Your goal: Could the listing below be reproduced exactly, minus its pictures?

***** Data for this exercise

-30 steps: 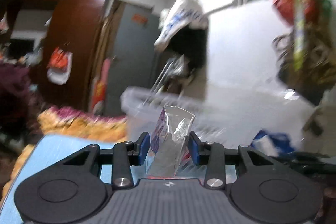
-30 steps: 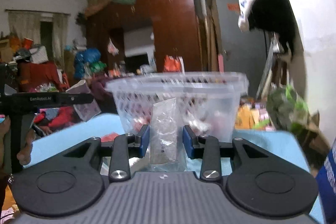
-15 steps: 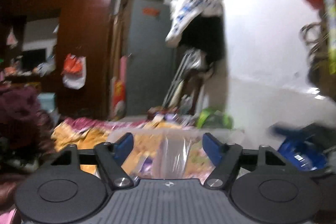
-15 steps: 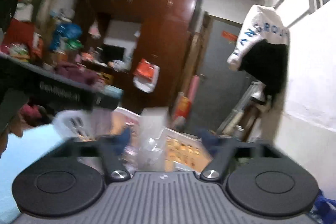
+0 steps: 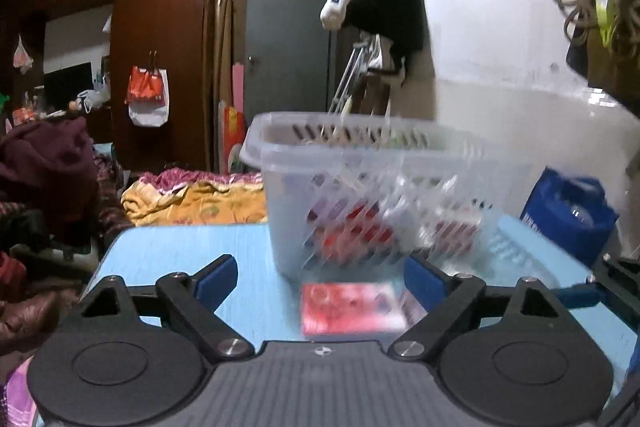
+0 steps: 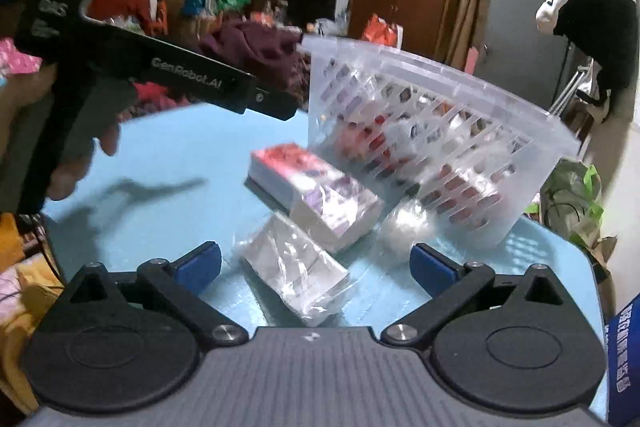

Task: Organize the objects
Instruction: 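Grasp the pink-and-white box with the left tool while the right tool grasps a bagged white pack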

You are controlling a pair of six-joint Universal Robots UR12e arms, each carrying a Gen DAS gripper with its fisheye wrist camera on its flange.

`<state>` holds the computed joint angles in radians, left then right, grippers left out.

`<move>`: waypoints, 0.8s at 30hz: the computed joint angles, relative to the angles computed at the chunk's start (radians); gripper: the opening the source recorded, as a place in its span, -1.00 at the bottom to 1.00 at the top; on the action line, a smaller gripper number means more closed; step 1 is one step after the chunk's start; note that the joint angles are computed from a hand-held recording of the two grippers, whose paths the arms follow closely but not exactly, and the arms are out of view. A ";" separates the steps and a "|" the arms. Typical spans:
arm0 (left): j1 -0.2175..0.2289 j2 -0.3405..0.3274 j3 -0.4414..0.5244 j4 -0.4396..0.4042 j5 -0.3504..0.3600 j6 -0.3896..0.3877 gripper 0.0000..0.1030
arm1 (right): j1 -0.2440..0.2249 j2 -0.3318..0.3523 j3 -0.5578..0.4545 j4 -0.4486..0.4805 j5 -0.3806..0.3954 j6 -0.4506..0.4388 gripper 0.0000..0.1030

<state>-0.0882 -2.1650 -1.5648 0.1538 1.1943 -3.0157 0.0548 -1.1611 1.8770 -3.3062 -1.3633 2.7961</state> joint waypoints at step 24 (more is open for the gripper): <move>-0.052 -0.018 0.019 -0.098 0.078 0.064 0.42 | -0.110 0.008 0.071 -0.168 0.170 0.182 -0.17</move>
<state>-0.1398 -2.1830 -1.5462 0.0556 1.2725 -2.9516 -0.0550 -1.1533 1.9475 -3.4742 -1.1936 2.9786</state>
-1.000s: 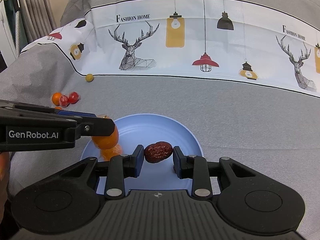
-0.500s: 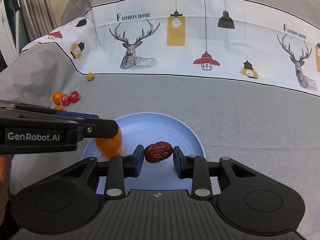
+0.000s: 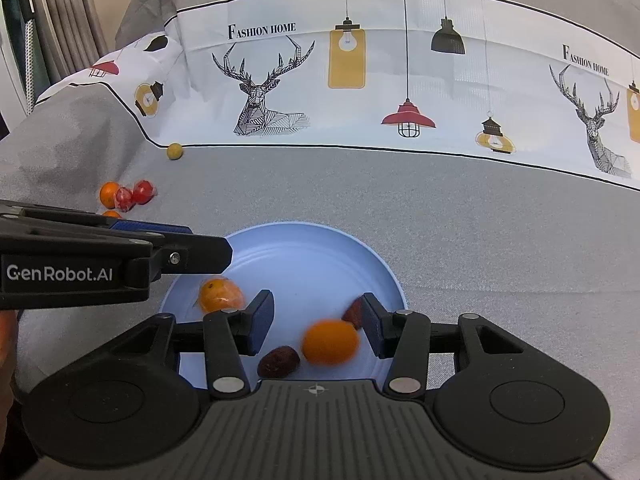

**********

Reply to the exercise:
-30 steps: 
-30 steps: 
-15 steps: 
-15 steps: 
+0 steps: 
+0 steps: 

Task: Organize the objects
Instruction: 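Grasp the pink-and-white box with the left tool while the right tool grasps a bagged white pack
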
You are controlling a pair of six-joint Universal Robots UR12e arms, each carrying a Gen DAS gripper with its fisheye wrist camera on its flange.

`<state>` holds the computed joint angles in radians, left then right, grippers left out.

`<move>`: waypoints, 0.8s at 30hz: the computed joint angles, relative to the angles computed at the chunk's start (radians); gripper: the opening the source recorded, as a place in its span, -1.00 at the bottom to 1.00 at the top; on the action line, a smaller gripper number means more closed; step 1 is one step after the chunk's start; note that the joint angles are computed from a hand-held recording of the two grippers, whose paths the arms follow closely but not exactly, and the arms are out of view. A ";" separates the steps and a "|" the arms. Typical spans:
arm0 (left): j1 -0.2175..0.2289 j2 -0.3405..0.3274 j3 -0.4414..0.5244 j4 -0.4396..0.4042 j5 -0.3504..0.3600 j6 -0.3896..0.3877 gripper 0.0000..0.1030
arm1 (right): j1 -0.2440..0.2249 j2 -0.3318..0.3523 j3 -0.5578..0.4545 j4 -0.4486..0.4805 j5 -0.3806..0.3954 j6 -0.4506..0.4388 gripper 0.0000..0.1030

<state>-0.0882 -2.1650 -1.5648 0.1538 1.1943 -3.0157 0.0548 -1.1611 1.8770 -3.3062 -1.3633 2.7961</state> joint waypoints at step 24 (more is open for the gripper): <move>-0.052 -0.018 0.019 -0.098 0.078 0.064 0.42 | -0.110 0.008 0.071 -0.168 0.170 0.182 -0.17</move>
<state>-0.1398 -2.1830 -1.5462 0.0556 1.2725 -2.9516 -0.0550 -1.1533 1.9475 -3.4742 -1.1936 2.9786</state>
-1.000s: 
-0.500s: 
+0.000s: 

The exercise is now finished.